_DIRECTIONS FOR THIS TASK_. Every line below must be reproduced exactly. Copy them all.

_Collection entries_.
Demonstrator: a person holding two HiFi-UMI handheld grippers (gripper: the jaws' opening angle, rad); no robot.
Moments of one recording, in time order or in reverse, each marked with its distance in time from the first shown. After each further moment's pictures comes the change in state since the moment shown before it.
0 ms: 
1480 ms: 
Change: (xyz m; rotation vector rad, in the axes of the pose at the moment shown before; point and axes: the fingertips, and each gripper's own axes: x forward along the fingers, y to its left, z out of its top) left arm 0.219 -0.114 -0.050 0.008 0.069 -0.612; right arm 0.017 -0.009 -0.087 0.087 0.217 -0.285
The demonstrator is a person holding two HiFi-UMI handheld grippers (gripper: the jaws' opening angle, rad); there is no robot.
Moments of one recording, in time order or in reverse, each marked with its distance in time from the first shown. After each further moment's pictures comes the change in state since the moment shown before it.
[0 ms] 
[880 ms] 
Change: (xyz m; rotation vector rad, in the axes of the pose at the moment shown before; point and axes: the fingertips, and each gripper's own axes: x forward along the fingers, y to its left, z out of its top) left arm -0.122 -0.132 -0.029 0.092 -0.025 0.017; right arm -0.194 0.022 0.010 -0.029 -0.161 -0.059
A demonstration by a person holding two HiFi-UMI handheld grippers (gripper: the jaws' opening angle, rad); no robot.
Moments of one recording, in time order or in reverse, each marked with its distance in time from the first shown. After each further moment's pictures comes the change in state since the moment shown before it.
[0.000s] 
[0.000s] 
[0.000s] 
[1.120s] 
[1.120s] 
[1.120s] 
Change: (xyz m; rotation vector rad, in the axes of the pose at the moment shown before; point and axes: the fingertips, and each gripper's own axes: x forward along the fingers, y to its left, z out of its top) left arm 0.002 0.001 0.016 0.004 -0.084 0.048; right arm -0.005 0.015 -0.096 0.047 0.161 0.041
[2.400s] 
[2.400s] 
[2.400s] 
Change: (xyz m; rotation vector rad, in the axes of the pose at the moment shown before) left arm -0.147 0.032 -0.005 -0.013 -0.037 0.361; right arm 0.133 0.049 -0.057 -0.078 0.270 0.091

_TASK RESPONSE_.
Demonstrator: a person holding two HiFi-UMI handheld grippers (gripper: the jaws' opening angle, rad); no robot.
Moments of one recording, in time order or in reverse, each marked with its distance in time from the first shown. After each further moment's pictures comes the change in state since the moment shown before it.
0 ms: 
1480 ms: 
Change: (xyz m; rotation vector rad, in the axes of the pose at the moment shown before; point and axes: the fingertips, and each gripper's own axes: x forward along the fingers, y to its left, z out of its top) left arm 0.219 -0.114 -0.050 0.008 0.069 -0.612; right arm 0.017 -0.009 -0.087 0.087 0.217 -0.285
The demonstrator is a person holding two HiFi-UMI handheld grippers (gripper: the jaws' opening angle, rad); there is no robot.
Moments of one recording, in time order or in reverse, each marked with its distance in time from the first shown. After each further moment's pictures comes the change in state since the moment shown before it.
[0 ms] 
[880 ms] 
Change: (xyz m; rotation vector rad, in the axes of the pose at the moment shown before; point and axes: the fingertips, and each gripper's own axes: x forward along the fingers, y to its left, z out of its top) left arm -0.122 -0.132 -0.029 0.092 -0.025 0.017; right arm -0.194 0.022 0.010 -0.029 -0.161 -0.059
A demonstration by a person holding two HiFi-UMI handheld grippers (gripper: the jaws' opening angle, rad); no robot.
Moments of one recording, in time order or in reverse, each marked with its distance in time from the first shown. After each further moment's pictures comes the change in state since the moment shown before it.
[0.000s] 
[0.000s] 
[0.000s] 
[1.120s] 
[1.120s] 
[1.120s] 
Change: (xyz m; rotation vector rad, in the axes of the pose at the moment shown before; point and axes: the fingertips, and each gripper's own axes: x forward along the fingers, y to its left, z out of its top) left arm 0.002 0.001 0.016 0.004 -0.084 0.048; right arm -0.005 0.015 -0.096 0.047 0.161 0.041
[2.400s] 
[2.400s] 
[2.400s] 
Change: (xyz m; rotation vector rad, in the axes of the pose at the moment shown before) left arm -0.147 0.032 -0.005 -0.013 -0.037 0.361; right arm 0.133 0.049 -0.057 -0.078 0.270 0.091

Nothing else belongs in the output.